Soms wordt er ook nog Huislook (Sempervivum tectorum). Klaver (Trifolium sp.), Echte guldenroede (Solidago virgaurea) en Duizendguldenkruid (Centaurium sp.) aan toegevoegd. Waar men uitgaat van de samenstelling van 2 broodgranen, 1 boomvrucht en enkele geneeskruiden werd vaak een tak van Appel (Malus sylvestris) of Peer (Pyrus communis) eraan toegevoegd. Hier en daar is ook het toevoegen van takjes van de op Palmzondag gezegende Buxus (Buxus sempervirens) gebruikelijk.
Volgens de traditie werden de zeven kruiden in het graf van Maria gevonden.

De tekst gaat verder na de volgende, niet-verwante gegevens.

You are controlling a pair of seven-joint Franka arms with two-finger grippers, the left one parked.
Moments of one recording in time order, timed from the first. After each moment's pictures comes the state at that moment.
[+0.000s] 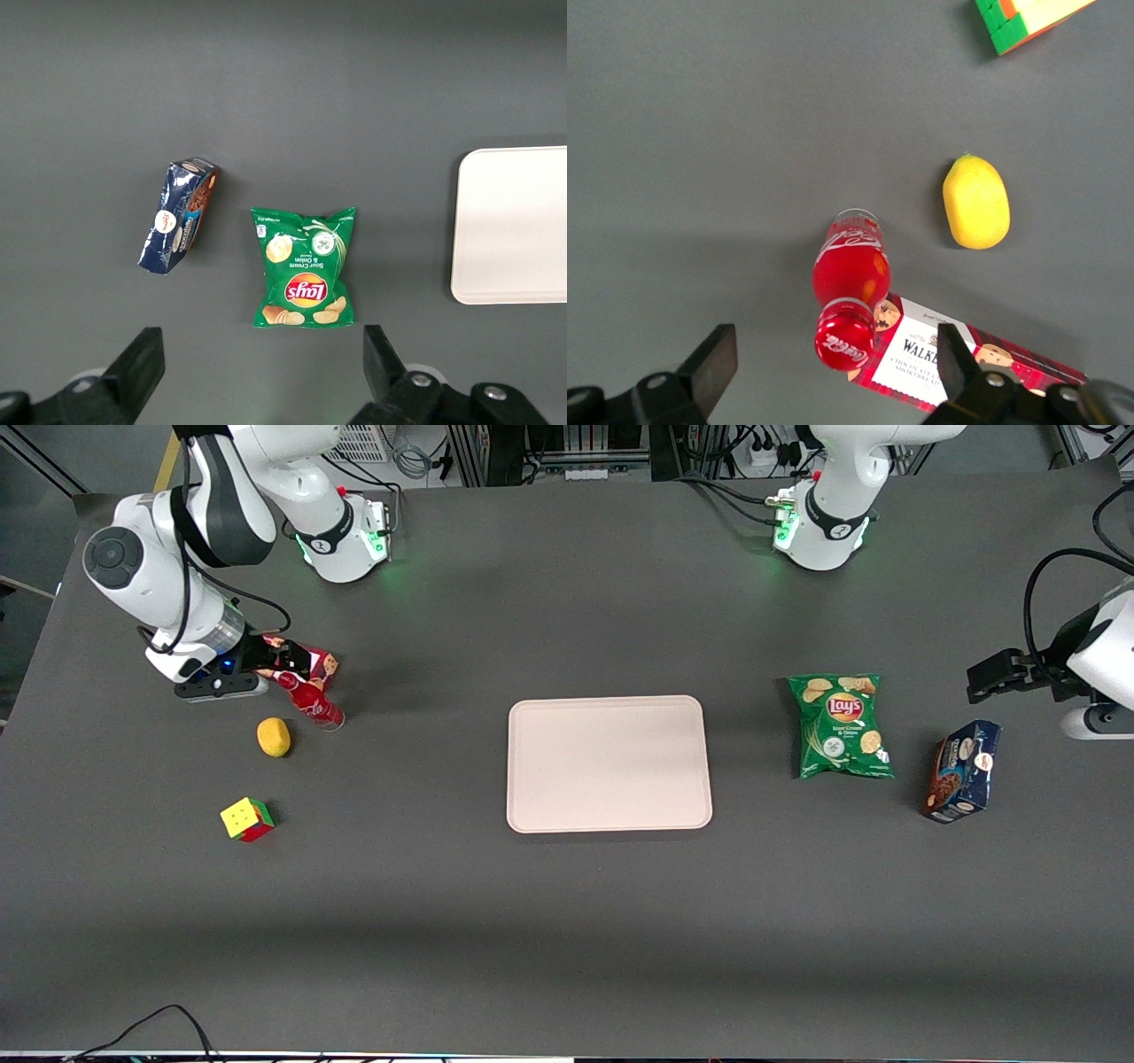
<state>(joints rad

Zeven is sowieso een belangrijk getal in de kerkgeschiedenis. Het is het getal van de volheid of volmaaktheid. De Kroedwusj is door zijn samenstelling uit zeven kruiden waarvan één ook nog zeven bladeren een symbool hiervan. In de voor-Christelijke tijd hield het getal verband met de zeven hemellichamen Saturnus, Mars, Jupiter, Venus, Mercurius, Zon en Maan. Ook in het gewone leven nam het getal een belangrijke plaats in en werd dus al snel overgenomen door de Christelijke leer. In de bijbel komt het getal zeven maar liefst 260 maal voor. In de Rooms-Katholieke leer staat zeven onder meer voor de schepping die in zeven dagen werd voltooid, voor de zeven werken van barmhartigheid, de zeven wijdingen van het priesterschap en de zeven sacramenten.
Het feest van de Kroedwusj-zegening wordt jaarlijks nog gevierd in allerlei Limburgse dorpen zoals Valkenburg, Klimmen en Schaesberg. In Schaesberg worden de kruiden bij het kapelletje Leenhof in een openluchtmis gezegend.